What is expected ▸
Every line from the top of the records through the one bearing "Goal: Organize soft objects" is to be reproduced exactly, and pictures are to be left out.

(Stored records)
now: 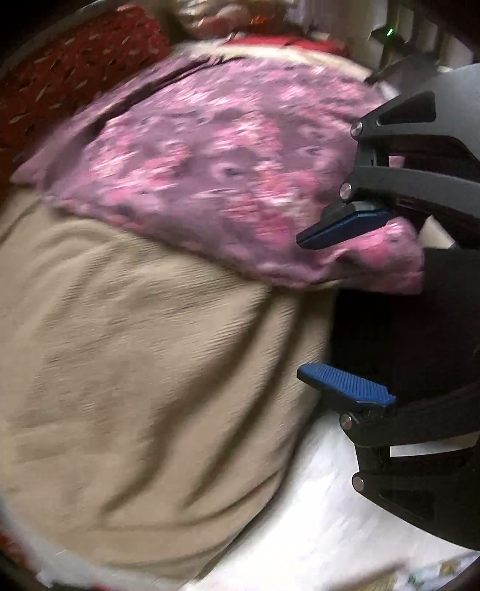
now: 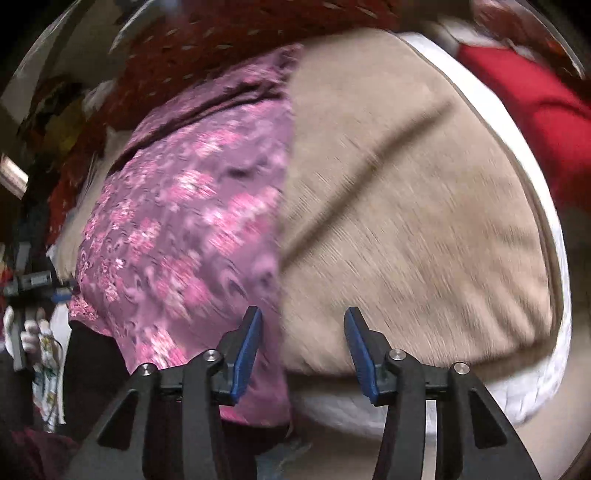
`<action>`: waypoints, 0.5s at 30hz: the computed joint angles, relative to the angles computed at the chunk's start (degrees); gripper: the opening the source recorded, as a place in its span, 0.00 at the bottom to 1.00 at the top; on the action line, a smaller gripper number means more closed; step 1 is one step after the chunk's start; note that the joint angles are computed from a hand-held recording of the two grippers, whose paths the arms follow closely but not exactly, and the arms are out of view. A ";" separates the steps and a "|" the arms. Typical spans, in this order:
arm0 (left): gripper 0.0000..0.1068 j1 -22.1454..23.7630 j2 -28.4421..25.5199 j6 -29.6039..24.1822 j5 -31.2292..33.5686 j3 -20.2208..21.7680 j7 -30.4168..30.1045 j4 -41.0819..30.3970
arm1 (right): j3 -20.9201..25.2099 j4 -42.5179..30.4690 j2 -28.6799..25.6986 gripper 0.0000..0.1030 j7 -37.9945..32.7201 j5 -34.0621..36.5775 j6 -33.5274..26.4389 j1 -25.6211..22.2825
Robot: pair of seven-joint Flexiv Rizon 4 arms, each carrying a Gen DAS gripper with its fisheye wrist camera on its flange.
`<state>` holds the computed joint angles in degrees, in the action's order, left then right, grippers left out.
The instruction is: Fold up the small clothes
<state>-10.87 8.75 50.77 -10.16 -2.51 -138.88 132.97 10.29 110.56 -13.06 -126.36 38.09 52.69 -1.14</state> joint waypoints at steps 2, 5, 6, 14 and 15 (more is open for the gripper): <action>0.59 -1.78 -0.04 2.91 -4.39 0.22 3.25 2.28 | 0.00 -1.21 -0.07 0.50 -2.96 4.59 -5.78 -2.94; 0.59 -2.82 -0.79 3.45 -5.07 -0.69 5.32 2.01 | -0.48 -3.81 -1.55 0.57 -6.44 11.86 -15.97 -6.01; 0.59 -2.97 -1.30 3.24 -5.00 -0.96 5.71 1.45 | -0.68 -4.28 -2.05 0.57 -6.91 13.02 -17.84 -6.24; 0.06 -5.40 -4.52 2.93 -6.64 -2.53 7.05 -1.45 | -0.06 -4.58 -3.14 0.15 -9.38 13.73 -23.80 -4.50; 0.06 -5.68 -4.31 3.68 -6.16 -2.70 6.47 -1.44 | 0.07 -4.02 -2.29 0.15 -10.50 14.33 -22.96 -4.29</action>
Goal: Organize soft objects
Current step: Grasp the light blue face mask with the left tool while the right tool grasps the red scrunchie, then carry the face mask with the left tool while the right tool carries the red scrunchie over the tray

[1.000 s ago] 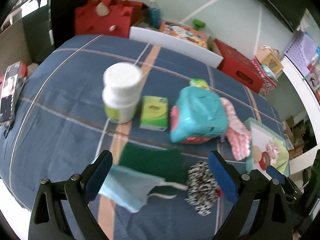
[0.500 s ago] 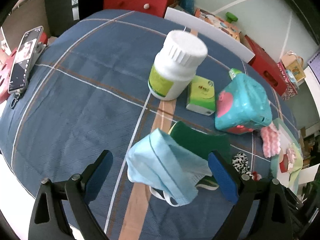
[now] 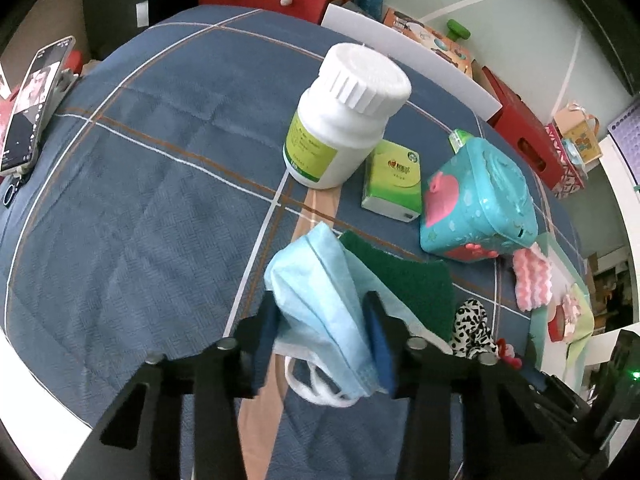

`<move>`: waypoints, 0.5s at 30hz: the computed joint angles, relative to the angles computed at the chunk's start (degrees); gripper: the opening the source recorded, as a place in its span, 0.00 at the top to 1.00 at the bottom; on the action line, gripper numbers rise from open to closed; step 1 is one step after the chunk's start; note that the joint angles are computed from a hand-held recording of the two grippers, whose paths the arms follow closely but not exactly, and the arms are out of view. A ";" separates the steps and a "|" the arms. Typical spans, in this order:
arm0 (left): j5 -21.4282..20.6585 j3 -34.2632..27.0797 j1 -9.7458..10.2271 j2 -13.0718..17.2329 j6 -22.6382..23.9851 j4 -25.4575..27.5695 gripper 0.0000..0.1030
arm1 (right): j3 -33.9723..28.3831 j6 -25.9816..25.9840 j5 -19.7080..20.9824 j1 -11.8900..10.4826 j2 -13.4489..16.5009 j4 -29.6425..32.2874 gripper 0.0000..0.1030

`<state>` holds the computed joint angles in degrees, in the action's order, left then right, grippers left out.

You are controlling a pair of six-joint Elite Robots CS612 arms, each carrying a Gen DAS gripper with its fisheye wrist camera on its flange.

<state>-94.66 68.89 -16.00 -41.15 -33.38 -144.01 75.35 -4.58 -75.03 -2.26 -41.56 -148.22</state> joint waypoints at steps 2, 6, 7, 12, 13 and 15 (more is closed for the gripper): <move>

Problem solution ▸
now: 
now: 
`<action>`: waypoints, 0.5s at 30hz: the computed joint angles, relative to the angles computed at the chunk's start (degrees); gripper: the opening the source recorded, as a place in its span, 0.00 at the bottom to 1.00 at the top; on the action line, a smaller gripper number means more closed; step 1 is one step after the chunk's start; note that the joint angles are computed from a hand-held recording of the two grippers, whose paths the arms follow closely but not exactly, and the arms are out of view. A ";" separates the steps and a "|" the arms. Typical spans, in this order:
arm0 (left): gripper 0.0000..0.1068 j1 -22.1454..23.7630 j2 -28.4421..25.5199 j6 -29.6039..24.1822 j5 -31.2292..33.5686 j3 -20.2208..21.7680 j7 -30.4168..30.1045 j4 -41.0819..30.3970
arm1 (right): j3 -20.9201..25.2099 j4 -42.5179..30.4690 j2 -28.6799..25.6986 gripper 0.0000..0.1030 j7 -37.9945..32.7201 j5 -34.0621..36.5775 j6 -33.5274..26.4389 j1 -25.6211..22.2825
Robot: pair of seven-joint Flexiv Rizon 4 arms, each carrying a Gen DAS gripper with its fisheye wrist camera on its flange.
`<state>` holds the computed joint angles in degrees, in the action's order, left then right, grippers left out.
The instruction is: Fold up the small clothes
<state>-10.87 8.75 50.77 -10.16 -2.51 -138.88 132.97 10.29 110.56 -13.06 -126.36 38.09 52.69 -1.14</state> joint waypoints at steps 2, 5, 6, 14 and 15 (more is open for the gripper): <action>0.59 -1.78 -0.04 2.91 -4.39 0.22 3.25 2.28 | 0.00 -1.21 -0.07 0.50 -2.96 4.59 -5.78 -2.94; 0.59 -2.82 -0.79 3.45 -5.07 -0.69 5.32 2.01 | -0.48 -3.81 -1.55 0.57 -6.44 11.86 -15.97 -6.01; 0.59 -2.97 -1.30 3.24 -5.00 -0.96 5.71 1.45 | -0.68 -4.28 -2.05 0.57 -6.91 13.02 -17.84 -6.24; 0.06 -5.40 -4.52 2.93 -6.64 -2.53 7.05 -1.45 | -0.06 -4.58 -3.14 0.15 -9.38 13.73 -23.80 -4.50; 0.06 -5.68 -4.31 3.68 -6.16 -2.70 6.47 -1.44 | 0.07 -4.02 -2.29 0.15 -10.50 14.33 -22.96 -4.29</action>
Goal: Organize soft objects

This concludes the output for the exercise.